Posted: Sat Nov 26, 2022 8:46 am
by gniding
Dear everyone:
I'm running the MD simulation using the on-the-fly method.But it has some problem,always show the out of memory after few steps.The errors message are show as follows:

slurmstepd: error: Detected 2 oom-kill event(s) in StepId=272349.0. Some of your processes may have been killed by the cgroup out-of-memory handler.
srun: error: cpu04: task 0: Out Of Memory
slurmstepd: error: Detected 1 oom-kill event(s) in StepId=272349.0. Some of your processes may have been killed by the cgroup out-of-memory handler.
slurmstepd: error: Detected 3 oom-kill event(s) in StepId=272349.0. Some of your processes may have been killed by the cgroup out-of-memory handler.
slurmstepd: error: Detected 2 oom-kill event(s) in StepId=272349.0. Some of your processes may have been killed by the cgroup out-of-memory handler.
slurmstepd: error: Detected 1 oom-kill event(s) in StepId=272349.0. Some of your processes may have been killed by the cgroup out-of-memory handler.
slurmstepd: error: Detected 1 oom-kill event(s) in StepId=272349.0. Some of your processes may have been killed by the cgroup out-of-memory handler.
srun: First task exited 30s ago
srun: StepId=272349.0 tasks 1-38,40-90,92-112,114-156,158-182,184-191: running
srun: StepId=272349.0 tasks 0,39,91,113,157,183: exited abnormally
srun: launch/slurm: _step_signal: Terminating StepId=272349.0
srun: Job step aborted: Waiting up to 62 seconds for job step to finish.
slurmstepd: error: *** STEP 272349.0 ON cpu04 CANCELLED AT 2022-11-26T13:18:22 ***

If you have some ideas,please kindly let me know.
THANK YOU!

Re: MD-on the fly-out of memory

Posted: Mon Nov 28, 2022 7:27 am
by merzuk.kaltak
Please upload an error report (INCAR, POSCAR, POTCAR, KPOINTS, OUTCAR, OSZICAR).

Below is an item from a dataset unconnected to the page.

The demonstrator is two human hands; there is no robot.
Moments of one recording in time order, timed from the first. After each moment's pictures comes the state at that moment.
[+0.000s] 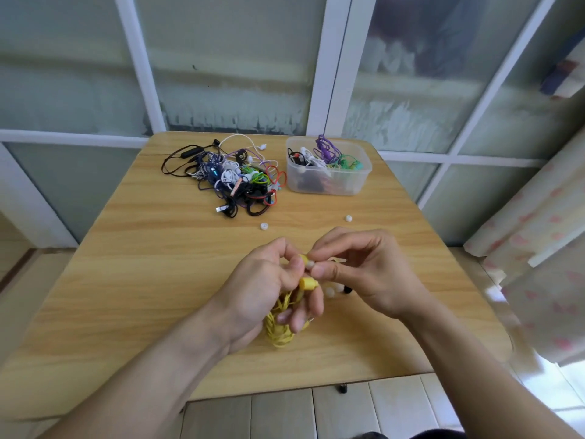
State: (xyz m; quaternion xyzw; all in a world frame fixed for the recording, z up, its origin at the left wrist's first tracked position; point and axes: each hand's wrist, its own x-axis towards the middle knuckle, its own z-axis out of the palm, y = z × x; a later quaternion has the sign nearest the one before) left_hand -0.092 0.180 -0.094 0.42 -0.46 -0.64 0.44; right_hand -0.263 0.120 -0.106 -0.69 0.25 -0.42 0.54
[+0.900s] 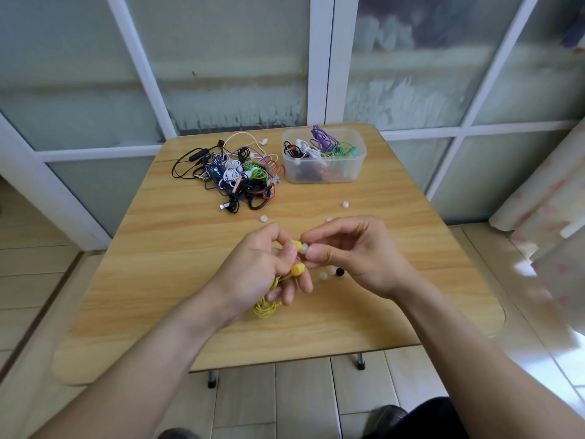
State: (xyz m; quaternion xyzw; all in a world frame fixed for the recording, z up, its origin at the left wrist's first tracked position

Re: MD-on the fly-out of memory

Posted: Mon Nov 28, 2022 12:57 pm
by gniding
Thank you

Re: MD-on the fly-out of memory

Posted: Mon Nov 28, 2022 1:29 pm
by ferenc_karsai
Please also post your ML_LOGFILE and your ML_AB file.

Have you compiled with shared memory MPI (-Duse_shmem)?

Re: MD-on the fly-out of memory

Posted: Tue Nov 29, 2022 2:17 am
by gniding
Good morning!
No, the used VASP6 is not compiled with -Duse-shmem.

Re: MD-on the fly-out of memory

Posted: Fri Dec 02, 2022 12:28 pm
by ferenc_karsai
I think you simply run out of memory.

The beginning of the ML_LOGFILE shows the estimate for the memory required for each core. This is done before allocation, so it will be printed even if your calculation crashes due to insufficient memory.
In your case it is 12 GB per core. Do you really have this amount of memory?

How to bring the memory consumption down:
-) First of all compile with shared memory mpi (-Duse_shmem). This will hugely reduce the required memory.
-) You can also go to more cores. Many of the large arrays scale almost linearly with the number of cores.
-) You have set ML_MB=13000. That is really a high number. I have never run a calculation with that size. You can set a maximum value for ML_MB and then set "ML_LBASIS_DISCARD=.TRUE.". You will probably have to retrain from scratch and also do this in the previous calculations. Please also read our best practices site, where ML_LBASIS_DISCARD is further explained:
https://www.vasp.at/wiki/index.php/Best ... rce_fields